What you return should be the lines of the data containing "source", each in full.

----- Input data

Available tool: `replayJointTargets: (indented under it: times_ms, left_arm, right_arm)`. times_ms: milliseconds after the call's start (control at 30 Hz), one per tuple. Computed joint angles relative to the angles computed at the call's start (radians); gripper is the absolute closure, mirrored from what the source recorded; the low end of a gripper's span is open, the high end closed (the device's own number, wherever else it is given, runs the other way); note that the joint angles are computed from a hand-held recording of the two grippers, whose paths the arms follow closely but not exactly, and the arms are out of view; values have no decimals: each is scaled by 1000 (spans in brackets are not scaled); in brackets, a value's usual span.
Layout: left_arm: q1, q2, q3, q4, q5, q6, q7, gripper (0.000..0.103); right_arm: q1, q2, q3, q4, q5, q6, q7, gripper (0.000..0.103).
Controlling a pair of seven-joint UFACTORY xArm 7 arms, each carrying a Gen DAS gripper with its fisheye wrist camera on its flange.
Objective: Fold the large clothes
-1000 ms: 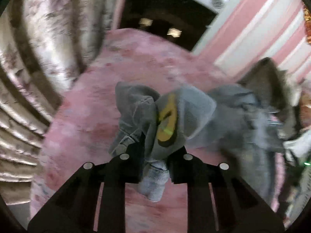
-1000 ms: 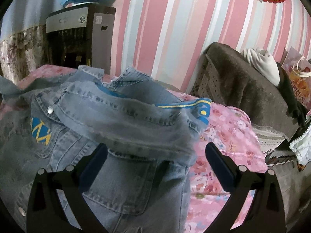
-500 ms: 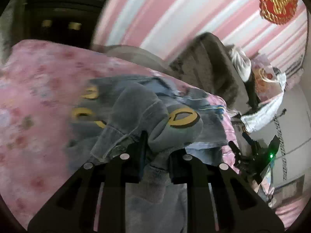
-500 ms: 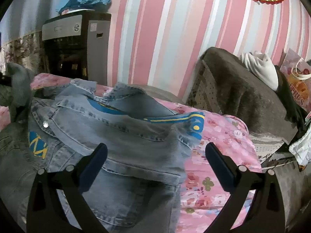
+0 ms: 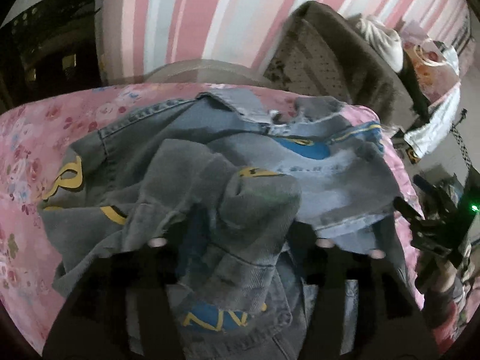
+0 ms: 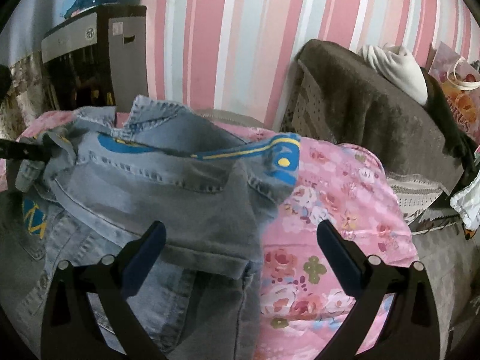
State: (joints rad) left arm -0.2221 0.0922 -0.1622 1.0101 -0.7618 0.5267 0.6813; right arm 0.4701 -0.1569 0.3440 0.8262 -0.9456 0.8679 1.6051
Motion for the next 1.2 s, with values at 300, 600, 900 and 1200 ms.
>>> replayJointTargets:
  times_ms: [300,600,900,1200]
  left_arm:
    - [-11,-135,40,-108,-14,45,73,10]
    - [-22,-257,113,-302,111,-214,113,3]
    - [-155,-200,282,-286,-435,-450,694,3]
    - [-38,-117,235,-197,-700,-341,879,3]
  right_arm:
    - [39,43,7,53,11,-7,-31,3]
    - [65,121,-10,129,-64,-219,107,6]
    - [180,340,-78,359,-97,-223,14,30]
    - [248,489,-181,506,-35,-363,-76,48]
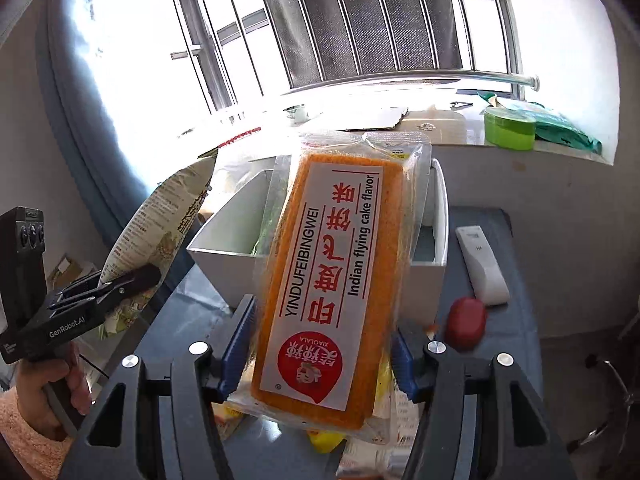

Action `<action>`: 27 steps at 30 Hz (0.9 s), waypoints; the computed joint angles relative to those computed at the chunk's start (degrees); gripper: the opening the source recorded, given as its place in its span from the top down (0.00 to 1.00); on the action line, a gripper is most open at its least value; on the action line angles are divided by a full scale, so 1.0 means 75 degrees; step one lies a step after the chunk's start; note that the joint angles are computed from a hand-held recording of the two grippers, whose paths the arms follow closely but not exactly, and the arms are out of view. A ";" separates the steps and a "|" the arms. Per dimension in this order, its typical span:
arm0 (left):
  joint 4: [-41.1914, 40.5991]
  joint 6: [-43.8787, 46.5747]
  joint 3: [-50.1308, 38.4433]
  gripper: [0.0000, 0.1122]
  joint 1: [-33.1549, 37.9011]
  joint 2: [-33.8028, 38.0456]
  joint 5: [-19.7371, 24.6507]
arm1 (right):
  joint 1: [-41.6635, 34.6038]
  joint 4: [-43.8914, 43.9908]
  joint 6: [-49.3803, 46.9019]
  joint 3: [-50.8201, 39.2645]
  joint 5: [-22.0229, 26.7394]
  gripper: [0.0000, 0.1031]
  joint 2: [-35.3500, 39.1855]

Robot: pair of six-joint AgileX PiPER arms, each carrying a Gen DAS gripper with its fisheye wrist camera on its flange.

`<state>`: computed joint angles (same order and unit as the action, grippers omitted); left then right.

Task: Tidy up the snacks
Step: 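Grasp the white rice-cracker bag with the left tool while the right tool drops the orange pack into the box, then release the white bag into the box and move both tools back to the pile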

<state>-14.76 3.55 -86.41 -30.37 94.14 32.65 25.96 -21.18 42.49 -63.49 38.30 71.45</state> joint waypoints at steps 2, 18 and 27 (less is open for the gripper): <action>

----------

■ **Answer**
Available tool: `replayJointTargets: (indented under it: times_ms, left_arm, right_arm)`. times_ms: milliseconds after the call's start (control at 30 Hz), one per tuple. Computed joint angles relative to the angles computed at the call's start (radians); gripper is the absolute closure, mirrored from what the source recorded; the low end of a gripper's span is open, the high end closed (the device's own number, wherever else it is given, runs the other way); note that the joint angles are computed from a hand-held recording of the two grippers, whose paths the arms follow closely but not exactly, and the arms are out of view; values have no decimals: each is scaled by 1000 (spans in brackets are not scaled); in brackets, a value's usual span.
Action `<action>`: 27 steps at 30 Hz (0.9 s), waypoints; the computed joint angles relative to those computed at the chunk's start (degrees); gripper: the opening the source recorded, given as its place in its span from the top down (0.00 to 1.00); on the action line, a gripper is most open at its least value; on the action line angles are divided by a full scale, so 1.0 means 75 degrees; step one lies a step after the chunk's start; note that the joint angles are computed from a hand-held recording of the two grippers, whose paths the arms follow closely but not exactly, and the arms are out of view. A ";" separates the steps and a "|" the arms. Per dimension in this order, its typical span:

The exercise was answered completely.